# [Exercise]
After locating the line with "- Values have" in the entries below, output it and each following line up to and including the line with "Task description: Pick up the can", exactly and without pictures.

# [Extracted data]
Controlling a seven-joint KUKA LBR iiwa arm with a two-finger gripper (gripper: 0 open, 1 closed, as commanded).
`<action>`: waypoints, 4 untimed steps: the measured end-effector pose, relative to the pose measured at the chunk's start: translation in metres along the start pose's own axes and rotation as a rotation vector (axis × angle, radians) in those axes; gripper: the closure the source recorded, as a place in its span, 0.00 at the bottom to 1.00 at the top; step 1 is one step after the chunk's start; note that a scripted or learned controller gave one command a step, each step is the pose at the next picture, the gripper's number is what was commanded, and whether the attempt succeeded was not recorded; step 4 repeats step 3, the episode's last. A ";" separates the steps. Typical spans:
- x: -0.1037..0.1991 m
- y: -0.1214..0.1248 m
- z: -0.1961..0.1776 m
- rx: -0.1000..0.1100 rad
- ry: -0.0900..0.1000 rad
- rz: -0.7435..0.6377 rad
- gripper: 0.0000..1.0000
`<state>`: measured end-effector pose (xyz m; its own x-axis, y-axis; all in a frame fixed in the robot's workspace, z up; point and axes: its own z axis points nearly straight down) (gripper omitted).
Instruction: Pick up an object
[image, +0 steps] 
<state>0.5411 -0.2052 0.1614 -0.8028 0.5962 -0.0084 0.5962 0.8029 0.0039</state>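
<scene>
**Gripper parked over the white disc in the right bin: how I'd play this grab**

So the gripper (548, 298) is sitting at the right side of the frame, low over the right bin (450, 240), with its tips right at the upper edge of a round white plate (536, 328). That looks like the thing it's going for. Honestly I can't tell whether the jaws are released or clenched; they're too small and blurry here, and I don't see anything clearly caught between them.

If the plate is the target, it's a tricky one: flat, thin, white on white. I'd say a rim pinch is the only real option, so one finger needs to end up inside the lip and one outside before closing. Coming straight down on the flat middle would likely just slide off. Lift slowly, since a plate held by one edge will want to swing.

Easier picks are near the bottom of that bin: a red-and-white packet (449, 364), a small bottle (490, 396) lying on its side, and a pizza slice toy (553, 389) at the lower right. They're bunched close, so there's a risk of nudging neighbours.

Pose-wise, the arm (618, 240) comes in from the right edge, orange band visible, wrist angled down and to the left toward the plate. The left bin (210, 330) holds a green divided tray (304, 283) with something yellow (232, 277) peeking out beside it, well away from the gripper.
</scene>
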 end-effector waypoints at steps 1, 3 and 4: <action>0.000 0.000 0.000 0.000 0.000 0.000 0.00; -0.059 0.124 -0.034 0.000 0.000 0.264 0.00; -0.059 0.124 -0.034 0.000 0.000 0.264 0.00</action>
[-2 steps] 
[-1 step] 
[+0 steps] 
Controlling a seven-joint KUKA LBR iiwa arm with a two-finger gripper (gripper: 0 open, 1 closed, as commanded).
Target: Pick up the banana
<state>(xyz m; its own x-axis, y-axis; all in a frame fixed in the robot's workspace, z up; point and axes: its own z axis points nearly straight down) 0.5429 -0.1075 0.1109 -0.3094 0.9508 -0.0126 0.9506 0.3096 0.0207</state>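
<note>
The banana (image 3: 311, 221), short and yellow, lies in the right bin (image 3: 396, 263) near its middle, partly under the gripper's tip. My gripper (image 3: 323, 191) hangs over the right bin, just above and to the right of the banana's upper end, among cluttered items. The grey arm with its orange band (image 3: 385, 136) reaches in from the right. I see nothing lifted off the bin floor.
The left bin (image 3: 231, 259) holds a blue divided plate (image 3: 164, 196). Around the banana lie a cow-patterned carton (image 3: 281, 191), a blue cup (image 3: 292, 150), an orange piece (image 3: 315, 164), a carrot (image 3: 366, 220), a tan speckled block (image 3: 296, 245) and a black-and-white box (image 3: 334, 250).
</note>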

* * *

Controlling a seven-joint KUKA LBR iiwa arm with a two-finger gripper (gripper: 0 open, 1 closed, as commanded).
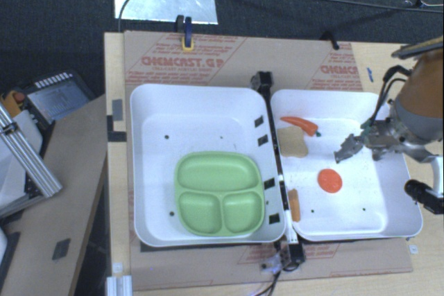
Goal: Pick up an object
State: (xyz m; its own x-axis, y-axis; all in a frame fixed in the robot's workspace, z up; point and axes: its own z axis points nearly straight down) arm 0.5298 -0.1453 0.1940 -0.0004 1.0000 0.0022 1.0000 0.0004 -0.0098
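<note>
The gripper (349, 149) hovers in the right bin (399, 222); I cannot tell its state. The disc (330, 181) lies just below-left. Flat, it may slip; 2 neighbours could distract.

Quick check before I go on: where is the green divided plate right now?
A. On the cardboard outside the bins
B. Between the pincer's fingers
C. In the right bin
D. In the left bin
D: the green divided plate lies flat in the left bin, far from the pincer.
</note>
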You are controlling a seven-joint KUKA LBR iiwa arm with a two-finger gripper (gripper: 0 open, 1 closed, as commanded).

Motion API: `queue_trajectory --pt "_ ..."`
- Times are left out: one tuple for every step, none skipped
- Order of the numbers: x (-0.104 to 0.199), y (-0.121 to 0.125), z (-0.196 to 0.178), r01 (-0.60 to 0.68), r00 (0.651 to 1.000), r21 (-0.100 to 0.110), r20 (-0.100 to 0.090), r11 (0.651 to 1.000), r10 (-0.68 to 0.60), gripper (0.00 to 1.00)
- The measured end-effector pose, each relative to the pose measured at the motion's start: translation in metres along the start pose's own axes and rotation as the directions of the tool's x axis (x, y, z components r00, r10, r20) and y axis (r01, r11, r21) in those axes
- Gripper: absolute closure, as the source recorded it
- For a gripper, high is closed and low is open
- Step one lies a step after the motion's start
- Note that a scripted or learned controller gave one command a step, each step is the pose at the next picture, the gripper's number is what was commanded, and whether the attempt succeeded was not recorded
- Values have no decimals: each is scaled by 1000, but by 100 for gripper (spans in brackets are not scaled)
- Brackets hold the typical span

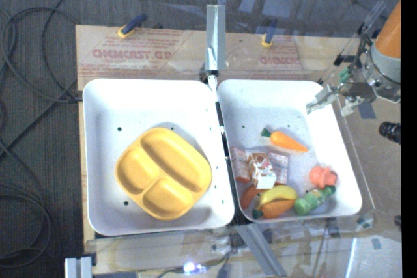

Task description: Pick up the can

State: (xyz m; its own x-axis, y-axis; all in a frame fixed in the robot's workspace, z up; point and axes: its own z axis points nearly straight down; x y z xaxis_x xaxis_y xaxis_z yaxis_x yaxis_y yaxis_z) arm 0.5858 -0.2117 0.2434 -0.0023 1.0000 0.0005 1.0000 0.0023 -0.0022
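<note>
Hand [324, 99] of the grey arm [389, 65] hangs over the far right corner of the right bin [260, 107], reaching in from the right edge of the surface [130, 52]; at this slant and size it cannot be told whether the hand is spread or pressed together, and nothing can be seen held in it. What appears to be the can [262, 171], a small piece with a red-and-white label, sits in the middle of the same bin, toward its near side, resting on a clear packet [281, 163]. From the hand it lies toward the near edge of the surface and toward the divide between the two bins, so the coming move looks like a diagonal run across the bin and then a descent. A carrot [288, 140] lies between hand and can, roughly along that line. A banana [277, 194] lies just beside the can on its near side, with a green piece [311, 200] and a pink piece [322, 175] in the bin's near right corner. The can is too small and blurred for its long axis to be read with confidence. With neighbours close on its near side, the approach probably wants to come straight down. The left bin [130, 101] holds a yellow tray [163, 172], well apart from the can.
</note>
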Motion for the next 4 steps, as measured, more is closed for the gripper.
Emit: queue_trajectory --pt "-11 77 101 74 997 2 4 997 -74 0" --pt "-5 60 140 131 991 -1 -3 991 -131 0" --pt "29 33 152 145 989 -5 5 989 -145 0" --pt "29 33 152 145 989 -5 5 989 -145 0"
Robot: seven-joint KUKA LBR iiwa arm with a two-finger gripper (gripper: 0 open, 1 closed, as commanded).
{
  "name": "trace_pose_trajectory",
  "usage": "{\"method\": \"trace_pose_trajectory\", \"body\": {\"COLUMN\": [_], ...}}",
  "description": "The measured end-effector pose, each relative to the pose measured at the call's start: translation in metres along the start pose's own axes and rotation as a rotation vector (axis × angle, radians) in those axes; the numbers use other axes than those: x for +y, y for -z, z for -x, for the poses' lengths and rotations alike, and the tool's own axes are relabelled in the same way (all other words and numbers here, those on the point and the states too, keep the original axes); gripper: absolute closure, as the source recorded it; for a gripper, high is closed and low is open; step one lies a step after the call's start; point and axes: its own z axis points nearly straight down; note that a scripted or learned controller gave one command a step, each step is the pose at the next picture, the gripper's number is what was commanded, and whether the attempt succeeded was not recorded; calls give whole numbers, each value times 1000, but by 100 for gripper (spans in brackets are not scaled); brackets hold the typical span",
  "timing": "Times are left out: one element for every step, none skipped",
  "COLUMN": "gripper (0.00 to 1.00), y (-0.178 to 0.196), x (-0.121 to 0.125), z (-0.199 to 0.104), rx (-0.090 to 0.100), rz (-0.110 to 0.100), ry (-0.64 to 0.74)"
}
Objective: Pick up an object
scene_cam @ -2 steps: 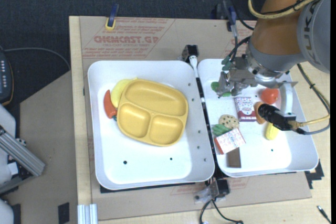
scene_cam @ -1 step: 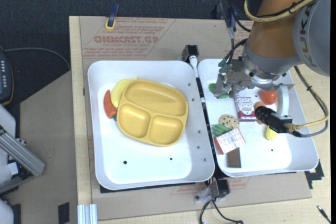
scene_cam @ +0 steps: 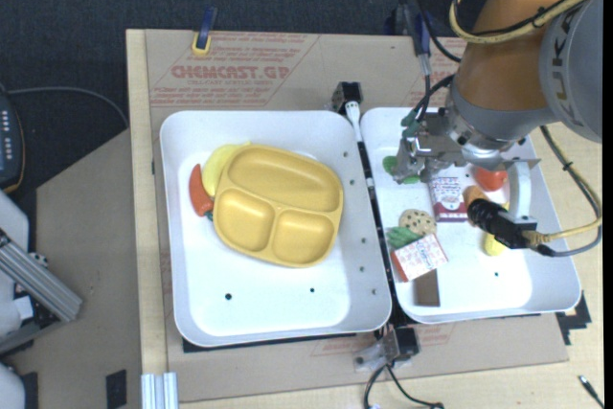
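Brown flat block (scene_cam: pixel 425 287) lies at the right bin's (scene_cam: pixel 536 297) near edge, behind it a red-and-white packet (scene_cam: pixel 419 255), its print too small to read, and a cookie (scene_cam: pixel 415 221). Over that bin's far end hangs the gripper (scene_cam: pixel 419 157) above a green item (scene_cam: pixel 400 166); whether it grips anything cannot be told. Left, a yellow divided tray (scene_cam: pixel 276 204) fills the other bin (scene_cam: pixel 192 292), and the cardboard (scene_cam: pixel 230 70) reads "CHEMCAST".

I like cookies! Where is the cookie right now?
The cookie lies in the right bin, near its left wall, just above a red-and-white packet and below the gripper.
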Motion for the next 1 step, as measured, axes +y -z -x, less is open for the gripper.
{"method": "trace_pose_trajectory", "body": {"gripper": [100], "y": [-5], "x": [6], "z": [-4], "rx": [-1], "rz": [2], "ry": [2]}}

# [Answer space]
- Values have no decimals: each is scaled by 1000, but by 100 for gripper (spans in brackets are not scaled)
- Brackets hold the typical span


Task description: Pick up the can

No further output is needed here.